In the data below, the answer is the run of lines from the line containing "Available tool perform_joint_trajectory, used" through the line containing "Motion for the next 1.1", both included; print it exactly and nothing else.

▶ **PROVIDED INFORMATION**:
╭──
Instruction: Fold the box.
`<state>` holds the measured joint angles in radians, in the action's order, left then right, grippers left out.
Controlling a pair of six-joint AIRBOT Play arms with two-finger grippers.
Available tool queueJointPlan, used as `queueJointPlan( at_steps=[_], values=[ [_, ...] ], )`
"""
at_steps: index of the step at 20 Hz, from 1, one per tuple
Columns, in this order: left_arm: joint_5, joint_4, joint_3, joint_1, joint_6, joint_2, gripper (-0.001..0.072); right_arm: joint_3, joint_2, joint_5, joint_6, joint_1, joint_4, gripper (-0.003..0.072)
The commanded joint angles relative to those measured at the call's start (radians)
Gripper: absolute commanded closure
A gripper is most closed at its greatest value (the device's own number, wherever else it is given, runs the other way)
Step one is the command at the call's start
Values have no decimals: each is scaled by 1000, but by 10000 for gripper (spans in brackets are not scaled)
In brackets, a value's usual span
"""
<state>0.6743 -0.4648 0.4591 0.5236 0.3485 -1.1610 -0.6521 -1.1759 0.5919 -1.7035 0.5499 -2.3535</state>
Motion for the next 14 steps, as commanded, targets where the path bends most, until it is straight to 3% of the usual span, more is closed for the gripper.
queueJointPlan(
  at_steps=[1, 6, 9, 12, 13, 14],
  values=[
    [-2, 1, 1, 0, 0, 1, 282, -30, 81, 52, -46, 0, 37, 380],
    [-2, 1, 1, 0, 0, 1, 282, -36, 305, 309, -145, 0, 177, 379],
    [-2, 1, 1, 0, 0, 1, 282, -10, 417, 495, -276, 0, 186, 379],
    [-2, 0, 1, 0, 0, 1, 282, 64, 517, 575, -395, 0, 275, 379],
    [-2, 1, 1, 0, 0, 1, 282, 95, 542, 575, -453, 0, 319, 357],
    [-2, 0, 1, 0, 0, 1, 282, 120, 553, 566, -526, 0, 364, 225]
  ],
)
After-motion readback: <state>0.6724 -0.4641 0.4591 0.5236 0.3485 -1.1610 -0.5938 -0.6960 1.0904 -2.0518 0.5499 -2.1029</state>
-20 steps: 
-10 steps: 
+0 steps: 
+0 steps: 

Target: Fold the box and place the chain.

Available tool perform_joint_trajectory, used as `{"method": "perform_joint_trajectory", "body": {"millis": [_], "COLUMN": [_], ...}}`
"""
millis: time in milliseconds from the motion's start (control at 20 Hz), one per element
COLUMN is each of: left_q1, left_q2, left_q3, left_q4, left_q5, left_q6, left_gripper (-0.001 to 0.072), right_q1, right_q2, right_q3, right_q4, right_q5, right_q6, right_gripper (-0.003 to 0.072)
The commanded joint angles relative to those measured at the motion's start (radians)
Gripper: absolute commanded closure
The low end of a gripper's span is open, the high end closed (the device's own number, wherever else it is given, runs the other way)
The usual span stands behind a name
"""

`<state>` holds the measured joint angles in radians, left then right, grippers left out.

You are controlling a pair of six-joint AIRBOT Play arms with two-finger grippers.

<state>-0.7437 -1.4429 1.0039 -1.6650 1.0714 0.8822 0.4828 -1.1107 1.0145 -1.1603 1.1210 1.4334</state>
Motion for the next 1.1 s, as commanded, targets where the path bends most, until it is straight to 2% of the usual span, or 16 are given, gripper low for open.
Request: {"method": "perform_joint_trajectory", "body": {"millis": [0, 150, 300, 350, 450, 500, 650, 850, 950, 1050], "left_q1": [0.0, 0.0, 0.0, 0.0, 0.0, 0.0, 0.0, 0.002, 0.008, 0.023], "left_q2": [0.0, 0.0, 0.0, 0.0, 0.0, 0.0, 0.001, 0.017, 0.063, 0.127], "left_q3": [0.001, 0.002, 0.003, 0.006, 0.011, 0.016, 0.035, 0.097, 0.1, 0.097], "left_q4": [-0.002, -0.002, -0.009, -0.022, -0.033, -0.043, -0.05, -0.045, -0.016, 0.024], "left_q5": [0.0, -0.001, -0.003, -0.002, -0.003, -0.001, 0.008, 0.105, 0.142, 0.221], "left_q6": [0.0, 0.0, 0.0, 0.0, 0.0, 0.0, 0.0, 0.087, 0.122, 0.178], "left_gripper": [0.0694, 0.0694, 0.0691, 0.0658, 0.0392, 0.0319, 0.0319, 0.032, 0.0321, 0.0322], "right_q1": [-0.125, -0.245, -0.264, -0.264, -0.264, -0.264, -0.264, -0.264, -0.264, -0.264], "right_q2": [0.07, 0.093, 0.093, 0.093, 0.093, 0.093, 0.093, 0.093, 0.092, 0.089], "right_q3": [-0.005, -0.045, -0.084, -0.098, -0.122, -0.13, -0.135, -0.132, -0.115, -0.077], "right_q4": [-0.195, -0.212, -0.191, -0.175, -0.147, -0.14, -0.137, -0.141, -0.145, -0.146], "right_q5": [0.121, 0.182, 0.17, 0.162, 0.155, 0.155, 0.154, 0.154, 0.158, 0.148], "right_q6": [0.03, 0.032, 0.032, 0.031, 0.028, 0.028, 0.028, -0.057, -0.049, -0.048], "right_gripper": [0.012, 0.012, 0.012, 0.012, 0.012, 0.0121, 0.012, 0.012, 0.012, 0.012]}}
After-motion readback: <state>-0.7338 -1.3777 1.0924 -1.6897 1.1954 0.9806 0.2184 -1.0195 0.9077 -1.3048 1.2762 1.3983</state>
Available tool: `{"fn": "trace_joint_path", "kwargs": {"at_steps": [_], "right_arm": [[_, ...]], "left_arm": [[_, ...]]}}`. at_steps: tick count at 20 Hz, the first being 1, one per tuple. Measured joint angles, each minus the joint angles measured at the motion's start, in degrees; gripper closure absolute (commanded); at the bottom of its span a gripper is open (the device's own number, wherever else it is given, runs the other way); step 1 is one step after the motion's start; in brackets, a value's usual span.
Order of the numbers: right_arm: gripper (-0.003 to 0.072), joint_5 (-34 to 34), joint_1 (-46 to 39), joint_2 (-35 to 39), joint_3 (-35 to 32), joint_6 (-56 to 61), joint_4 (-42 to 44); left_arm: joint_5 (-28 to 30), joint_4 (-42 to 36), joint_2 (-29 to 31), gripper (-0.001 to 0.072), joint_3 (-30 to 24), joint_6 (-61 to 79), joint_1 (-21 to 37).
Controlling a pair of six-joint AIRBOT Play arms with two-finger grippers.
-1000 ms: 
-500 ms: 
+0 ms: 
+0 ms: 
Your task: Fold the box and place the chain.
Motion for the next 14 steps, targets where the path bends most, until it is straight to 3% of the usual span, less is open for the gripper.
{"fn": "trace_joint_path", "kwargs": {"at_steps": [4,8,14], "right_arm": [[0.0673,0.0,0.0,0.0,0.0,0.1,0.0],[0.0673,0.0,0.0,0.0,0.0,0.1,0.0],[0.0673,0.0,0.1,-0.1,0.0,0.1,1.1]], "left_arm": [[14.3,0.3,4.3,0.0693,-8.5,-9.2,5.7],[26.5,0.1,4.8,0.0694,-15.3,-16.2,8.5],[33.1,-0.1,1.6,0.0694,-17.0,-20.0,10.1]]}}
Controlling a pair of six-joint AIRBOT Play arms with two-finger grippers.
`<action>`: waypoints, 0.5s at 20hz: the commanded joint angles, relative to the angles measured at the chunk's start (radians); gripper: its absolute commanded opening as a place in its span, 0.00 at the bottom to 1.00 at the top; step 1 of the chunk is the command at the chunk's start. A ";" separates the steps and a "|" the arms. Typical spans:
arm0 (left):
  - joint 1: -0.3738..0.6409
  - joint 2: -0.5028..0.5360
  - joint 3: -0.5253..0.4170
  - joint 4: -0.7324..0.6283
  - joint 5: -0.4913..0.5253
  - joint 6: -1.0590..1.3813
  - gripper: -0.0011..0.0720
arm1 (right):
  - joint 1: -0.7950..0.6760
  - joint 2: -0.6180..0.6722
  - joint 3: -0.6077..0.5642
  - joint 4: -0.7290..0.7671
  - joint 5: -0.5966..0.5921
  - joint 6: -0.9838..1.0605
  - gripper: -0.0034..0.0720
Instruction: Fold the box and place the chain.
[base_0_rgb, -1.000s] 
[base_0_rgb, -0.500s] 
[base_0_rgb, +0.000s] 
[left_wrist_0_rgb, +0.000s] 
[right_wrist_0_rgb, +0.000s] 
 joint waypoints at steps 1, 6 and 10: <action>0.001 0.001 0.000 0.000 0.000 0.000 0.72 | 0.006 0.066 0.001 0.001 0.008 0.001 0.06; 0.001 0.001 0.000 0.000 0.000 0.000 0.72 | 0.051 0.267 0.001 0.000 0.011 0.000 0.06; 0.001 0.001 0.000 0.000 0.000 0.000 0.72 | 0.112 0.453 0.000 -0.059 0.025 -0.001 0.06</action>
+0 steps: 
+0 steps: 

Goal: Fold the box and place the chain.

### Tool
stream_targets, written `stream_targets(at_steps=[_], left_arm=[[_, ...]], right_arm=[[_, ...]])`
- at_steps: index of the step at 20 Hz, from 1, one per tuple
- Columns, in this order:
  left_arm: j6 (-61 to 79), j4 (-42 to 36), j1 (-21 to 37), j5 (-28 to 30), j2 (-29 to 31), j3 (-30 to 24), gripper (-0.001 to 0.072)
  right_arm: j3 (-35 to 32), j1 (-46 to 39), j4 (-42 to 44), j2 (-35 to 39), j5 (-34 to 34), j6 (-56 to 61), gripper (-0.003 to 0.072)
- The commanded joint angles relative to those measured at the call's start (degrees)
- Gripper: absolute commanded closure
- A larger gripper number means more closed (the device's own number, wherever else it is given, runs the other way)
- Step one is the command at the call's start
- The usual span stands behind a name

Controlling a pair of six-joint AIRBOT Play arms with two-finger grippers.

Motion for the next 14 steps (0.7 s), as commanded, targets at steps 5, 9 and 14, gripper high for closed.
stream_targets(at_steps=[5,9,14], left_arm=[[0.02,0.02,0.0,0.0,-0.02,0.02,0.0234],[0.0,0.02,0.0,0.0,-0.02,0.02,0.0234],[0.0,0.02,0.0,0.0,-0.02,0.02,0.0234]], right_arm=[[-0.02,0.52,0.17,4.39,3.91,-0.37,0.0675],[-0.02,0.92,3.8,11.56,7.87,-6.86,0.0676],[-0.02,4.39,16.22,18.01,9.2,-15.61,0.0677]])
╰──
▶ **EXERCISE OUTPUT**:
Available tool perform_joint_trajectory, used as `{"method": "perform_joint_trajectory", "body": {"millis": [_], "COLUMN": [_], ...}}`
"""
millis: time in milliseconds from the motion's start (control at 20 Hz), one per element
COLUMN is each of: left_q1, left_q2, left_q3, left_q4, left_q5, left_q6, left_gripper (-0.001 to 0.072), right_q1, right_q2, right_q3, right_q4, right_q5, right_q6, right_gripper (-0.003 to 0.072)
The commanded joint angles relative to those measured at the motion's start (radians)
Gripper: absolute commanded closure
The low end of a gripper's span is open, the high end closed (the device's own number, wherever else it is given, runs the other way)
The usual span stands behind a name
"""

`<state>` holds the measured joint angles in radians, left then right, grippers left out.

You are controlling a pair of six-joint AIRBOT Play arms with two-finger grippers.

<state>-0.7437 -1.4429 1.0039 -1.6650 1.0714 0.8822 0.4828 -1.1107 1.0145 -1.1603 1.1210 1.4334</state>
Motion for the next 1.1 s, as commanded, targets where the path bends most, until it is straight to 2% of the usual span, or 16 are given, gripper low for open.

The required output has now been supplied.